* TASK TO CARRY OUT
Give only the number of lines in these records that contain the word "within".

* SOURCE MATERIAL
········
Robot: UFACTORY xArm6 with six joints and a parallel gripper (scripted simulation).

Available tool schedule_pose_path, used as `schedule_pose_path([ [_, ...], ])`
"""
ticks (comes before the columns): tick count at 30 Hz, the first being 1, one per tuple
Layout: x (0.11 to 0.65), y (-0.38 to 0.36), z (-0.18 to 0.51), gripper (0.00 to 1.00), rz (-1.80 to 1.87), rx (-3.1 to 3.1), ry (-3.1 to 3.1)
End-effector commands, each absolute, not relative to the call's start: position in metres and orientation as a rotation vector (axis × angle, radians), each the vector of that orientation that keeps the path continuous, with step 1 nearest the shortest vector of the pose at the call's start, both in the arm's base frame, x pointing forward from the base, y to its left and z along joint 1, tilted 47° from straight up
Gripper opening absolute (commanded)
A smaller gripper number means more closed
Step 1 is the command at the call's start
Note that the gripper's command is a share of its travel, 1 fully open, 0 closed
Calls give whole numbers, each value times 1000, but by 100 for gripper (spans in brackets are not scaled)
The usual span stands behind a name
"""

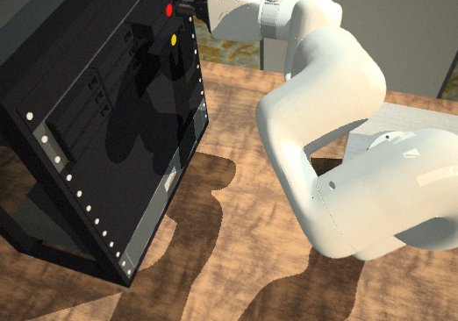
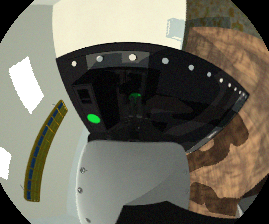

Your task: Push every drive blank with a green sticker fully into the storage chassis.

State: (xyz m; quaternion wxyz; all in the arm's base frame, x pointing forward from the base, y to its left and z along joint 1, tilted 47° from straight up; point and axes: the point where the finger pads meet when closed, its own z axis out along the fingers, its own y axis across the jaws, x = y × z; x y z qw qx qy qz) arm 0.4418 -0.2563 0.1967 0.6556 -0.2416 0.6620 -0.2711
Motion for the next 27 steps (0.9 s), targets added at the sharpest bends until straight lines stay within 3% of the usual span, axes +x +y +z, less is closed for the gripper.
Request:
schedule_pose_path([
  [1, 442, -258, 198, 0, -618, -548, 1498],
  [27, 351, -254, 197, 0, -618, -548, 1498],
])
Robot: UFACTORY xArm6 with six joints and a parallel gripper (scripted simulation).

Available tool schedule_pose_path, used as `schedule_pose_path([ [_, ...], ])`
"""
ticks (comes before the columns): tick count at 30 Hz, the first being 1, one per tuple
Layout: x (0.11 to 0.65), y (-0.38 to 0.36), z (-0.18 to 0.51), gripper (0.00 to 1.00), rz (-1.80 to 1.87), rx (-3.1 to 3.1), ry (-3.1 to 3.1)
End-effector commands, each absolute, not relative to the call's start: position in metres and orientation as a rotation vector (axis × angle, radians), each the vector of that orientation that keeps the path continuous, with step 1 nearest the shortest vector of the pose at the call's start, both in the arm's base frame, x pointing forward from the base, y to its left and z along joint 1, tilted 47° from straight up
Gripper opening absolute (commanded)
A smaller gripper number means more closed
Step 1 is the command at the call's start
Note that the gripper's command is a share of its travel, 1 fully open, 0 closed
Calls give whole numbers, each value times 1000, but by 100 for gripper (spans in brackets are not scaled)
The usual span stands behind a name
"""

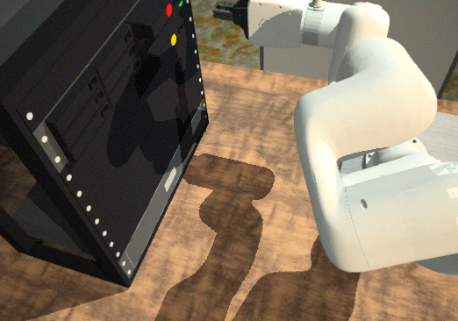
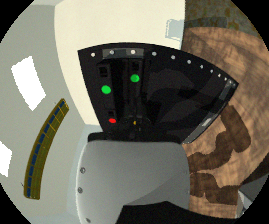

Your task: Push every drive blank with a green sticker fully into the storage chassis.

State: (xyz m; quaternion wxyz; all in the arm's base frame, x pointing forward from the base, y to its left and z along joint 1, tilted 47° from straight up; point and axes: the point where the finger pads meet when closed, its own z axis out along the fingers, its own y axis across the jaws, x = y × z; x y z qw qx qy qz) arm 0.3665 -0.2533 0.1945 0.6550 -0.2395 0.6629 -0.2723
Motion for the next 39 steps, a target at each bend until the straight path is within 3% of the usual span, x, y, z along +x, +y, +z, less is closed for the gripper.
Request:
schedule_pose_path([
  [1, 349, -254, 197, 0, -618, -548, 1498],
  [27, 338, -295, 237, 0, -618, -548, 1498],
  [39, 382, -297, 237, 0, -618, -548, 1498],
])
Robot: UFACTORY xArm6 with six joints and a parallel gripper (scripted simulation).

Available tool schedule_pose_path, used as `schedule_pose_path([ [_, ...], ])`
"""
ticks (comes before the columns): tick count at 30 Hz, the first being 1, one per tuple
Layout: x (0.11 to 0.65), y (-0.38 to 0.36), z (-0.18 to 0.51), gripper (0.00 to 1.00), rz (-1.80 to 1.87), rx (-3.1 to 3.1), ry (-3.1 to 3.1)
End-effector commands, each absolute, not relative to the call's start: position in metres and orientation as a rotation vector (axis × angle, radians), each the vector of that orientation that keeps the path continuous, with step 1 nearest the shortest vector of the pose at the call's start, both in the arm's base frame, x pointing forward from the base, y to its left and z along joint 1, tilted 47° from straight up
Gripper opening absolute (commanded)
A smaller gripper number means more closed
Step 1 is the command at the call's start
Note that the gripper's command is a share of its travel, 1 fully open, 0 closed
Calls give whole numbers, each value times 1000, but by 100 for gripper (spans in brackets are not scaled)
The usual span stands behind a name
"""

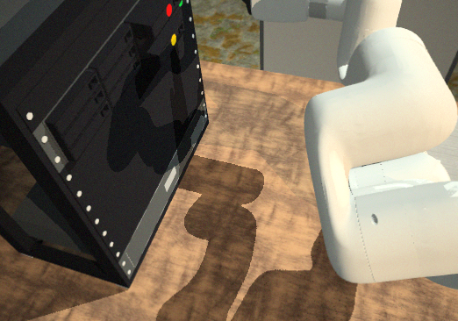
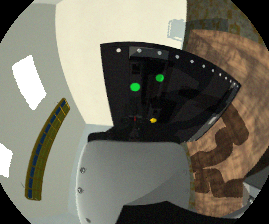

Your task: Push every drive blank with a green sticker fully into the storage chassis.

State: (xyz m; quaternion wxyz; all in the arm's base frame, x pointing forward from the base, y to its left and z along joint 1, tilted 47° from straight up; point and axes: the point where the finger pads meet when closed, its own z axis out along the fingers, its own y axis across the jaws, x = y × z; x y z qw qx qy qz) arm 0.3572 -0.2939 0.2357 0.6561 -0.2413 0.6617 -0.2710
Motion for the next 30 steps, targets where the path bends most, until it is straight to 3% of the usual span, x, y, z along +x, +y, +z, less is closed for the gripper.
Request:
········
* SOLUTION TO THIS EXERCISE
2